I like it that your posting up your pics of your progress mate, and i agree why would you need to lie its not as if you come on here as a competition so you wouldn't be gaining anything by lying anyways! keep up the hard work and the diet also.

I have been training now not that long either and i was thinking of trying gear but IMO to you i wouldn't not yet anyways, i have put it off til i fully understand everything there is to know and also got some advice on it as i know you said your friend knows about them but believe me you never know everything there is to know about gear or even training and should always be looking for advice even if you think you have got it down to the T (but again you should know who/what to listen to also)

Carry on naturally for a while its obviously working at the minute for you, keep up the hard work both inside and outside the gym!!!!!


----------



## miami797 (Feb 19, 2004)

You can't judge people's weight just by looking at them for the most part, especially in a photo. Some people are very good at looking and judging size, but even they're dead wrong sometimes.


----------



## craigy_boy (Mar 6, 2007)

hey guys some new upto date pics of me please tell me what you think bad or good.

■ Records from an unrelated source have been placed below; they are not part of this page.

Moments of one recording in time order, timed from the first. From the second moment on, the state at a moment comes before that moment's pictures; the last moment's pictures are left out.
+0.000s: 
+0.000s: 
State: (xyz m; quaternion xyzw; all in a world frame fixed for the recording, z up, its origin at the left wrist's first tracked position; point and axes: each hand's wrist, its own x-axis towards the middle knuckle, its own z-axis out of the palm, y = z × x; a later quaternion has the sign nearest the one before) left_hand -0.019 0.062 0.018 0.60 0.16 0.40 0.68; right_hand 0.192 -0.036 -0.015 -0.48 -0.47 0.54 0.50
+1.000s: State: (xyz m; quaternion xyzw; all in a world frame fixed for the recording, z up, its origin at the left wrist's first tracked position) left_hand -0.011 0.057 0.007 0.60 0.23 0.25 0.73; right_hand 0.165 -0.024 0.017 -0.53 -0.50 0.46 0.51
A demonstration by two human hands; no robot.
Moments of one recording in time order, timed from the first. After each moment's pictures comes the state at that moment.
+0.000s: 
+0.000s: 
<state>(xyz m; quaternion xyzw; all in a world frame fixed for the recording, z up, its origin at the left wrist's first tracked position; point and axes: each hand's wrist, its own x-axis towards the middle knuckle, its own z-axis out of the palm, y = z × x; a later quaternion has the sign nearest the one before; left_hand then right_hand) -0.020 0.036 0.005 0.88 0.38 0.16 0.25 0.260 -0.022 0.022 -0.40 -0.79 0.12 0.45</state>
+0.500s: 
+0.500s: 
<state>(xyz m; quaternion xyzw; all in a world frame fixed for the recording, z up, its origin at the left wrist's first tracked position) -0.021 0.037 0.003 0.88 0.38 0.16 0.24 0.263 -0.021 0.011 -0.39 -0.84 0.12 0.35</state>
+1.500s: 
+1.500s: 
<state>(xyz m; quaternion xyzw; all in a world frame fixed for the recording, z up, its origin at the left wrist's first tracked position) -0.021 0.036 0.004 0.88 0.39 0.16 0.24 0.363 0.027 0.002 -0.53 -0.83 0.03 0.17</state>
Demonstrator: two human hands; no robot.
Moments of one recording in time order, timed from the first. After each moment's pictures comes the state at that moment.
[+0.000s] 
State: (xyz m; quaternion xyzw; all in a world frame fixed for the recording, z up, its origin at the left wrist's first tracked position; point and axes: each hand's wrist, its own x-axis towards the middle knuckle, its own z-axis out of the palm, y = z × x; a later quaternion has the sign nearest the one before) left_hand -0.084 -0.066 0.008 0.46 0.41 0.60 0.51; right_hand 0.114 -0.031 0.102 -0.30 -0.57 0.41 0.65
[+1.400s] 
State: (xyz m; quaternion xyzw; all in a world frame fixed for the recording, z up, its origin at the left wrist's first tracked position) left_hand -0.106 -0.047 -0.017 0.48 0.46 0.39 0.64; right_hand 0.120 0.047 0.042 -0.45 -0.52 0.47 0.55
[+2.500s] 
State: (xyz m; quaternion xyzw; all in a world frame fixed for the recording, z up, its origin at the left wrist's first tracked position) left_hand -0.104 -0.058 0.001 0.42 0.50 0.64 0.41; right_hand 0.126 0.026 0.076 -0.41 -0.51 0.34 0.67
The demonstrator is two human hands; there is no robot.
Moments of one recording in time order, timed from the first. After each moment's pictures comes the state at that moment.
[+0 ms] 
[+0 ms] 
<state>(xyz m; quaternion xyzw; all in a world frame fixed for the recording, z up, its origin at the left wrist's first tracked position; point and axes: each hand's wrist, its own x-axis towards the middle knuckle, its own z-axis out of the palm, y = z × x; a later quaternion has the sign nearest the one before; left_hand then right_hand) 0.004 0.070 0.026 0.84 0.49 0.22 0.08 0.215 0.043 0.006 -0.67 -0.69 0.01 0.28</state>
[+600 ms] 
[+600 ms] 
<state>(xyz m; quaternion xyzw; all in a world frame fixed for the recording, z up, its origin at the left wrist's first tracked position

the last pic is me just over 2 years ago


----------



## newkidonthebloc (May 19, 2007)

looking good mate.

shoulders look well nice.

(in a non gay way  )


----------



## homer (Dec 2, 2005)

thats some good improvement , keep it up and you can go a long way


----------



## Bulk1 (Apr 12, 2007)

Good progress mate.. keep it going


----------



## craigy_boy (Mar 6, 2007)

if anyone from mammoth is viewing im free for sponsorship.lol.what people do when they are not training.lol


----------



## martzee (Sep 11, 2007)

if you use gear now you are heading to put on alot of water retention,sure you will weigh heavier but a bit of advice,leave the scales alone and concentrate on building a good solid foundation naturally i did for the first five yrs training,that way you will not become dependant on the gear and your gains will be quality and not fluctuate by a stone in weight because of water retention.you have made great gains so dont change what hasnt been broken i think the saying goes!!!!!! good luck mate


----------